Household radon is the second-leading cause of lung cancer in the U.S., but the hazards of this dangerous gas are still relatively unknown to many Georgia families.
That’s why the University of Georgia Radon Education Program asks students to share the program’s message: Radon testing is easy and could save someone’s life.
Radon is a gas released by the natural decay of uranium deposits contained in Georgia’s granite bedrock. The gas seeps up through foundations and accumulates in homes. Radon can be a problem throughout the state, but residents typically see higher levels in the upper third of Georgia due to the soil conditions and granite bedrock.

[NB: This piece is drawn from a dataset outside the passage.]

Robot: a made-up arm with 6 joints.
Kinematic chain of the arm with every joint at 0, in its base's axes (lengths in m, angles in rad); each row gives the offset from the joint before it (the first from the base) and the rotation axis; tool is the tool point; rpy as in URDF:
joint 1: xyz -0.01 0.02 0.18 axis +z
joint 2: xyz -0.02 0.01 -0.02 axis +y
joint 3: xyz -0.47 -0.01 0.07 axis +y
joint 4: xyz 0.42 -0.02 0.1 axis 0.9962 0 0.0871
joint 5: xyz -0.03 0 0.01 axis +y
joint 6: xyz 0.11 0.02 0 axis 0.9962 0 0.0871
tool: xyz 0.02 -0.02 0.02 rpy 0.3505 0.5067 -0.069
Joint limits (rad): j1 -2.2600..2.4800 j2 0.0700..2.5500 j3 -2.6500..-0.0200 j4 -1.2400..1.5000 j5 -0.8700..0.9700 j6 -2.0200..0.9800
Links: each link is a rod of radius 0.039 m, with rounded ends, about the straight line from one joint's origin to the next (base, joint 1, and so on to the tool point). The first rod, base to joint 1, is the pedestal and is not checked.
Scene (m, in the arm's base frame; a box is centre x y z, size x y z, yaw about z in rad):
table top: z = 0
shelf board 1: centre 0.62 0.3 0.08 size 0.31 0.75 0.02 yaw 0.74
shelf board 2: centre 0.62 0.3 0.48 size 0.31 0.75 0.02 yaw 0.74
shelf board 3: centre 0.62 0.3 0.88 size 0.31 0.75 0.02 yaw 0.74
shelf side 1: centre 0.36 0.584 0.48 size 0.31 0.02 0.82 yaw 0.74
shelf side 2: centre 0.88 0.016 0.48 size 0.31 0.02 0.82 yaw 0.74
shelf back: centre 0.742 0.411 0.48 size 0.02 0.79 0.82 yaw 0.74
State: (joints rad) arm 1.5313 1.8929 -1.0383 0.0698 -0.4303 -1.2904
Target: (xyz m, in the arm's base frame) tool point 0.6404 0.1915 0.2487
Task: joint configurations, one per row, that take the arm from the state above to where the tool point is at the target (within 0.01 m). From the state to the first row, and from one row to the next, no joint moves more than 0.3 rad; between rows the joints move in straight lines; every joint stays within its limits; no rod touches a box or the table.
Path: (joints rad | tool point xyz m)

The good news is that radon problems can be fixed, and testing for radon couldn’t be easier. Test kits are available statewide at some UGA Cooperative Extension offices or online at www.ugaradon.org.
The key is to raise Georgians’ awareness of this potential hazard in their homes, said Pamela Turner, a healthy-housing specialist for UGA Extension and associate professor in the UGA College of Family and Consumer Sciences (FACS).
“Radon is just not on enough people’s radars,” Turner said. “Working with students, we hope to raise their awareness, and maybe they’ll carry the message home with them to their parents. Testing for radon is easy but it’s a matter of getting people to take that first step.”
To help get the word out, the UGA Radon Education Program asks 9- to 14-year-old students across the state each year to design a poster to help alert the general public about the dangers of radon and steps they can take to keep their families safe. The top three winners receive prizes, and they’re entered into the national contest. Their art may be used in future public awareness campaigns.
During the 2017-18 school year, nearly 200 students submitted posters. Charlotte Moser, a seventh-grade student at Clarke Middle School in Athens, Georgia, won first prize for her horror-movie-inspired poster of a radon cloud enveloping a castle.
Exact dates for the 2018-19 school year contest, submission forms and instructions will be sent out in August. The deadline for entries is Oct. 5, 2018.
Students should first research the dangers of radon on the FACS website at www.ugaradon.org. They can then create a poster on one of five themes:
- What is radon?
- Where does radon come from?
- How does radon get into homes?
- Radon can cause lung cancer.
- Test your home for radon.
State winners will be notified in November, and national winners will be notified by December. Winners will be honored in January 2019 during National Radon Action Month.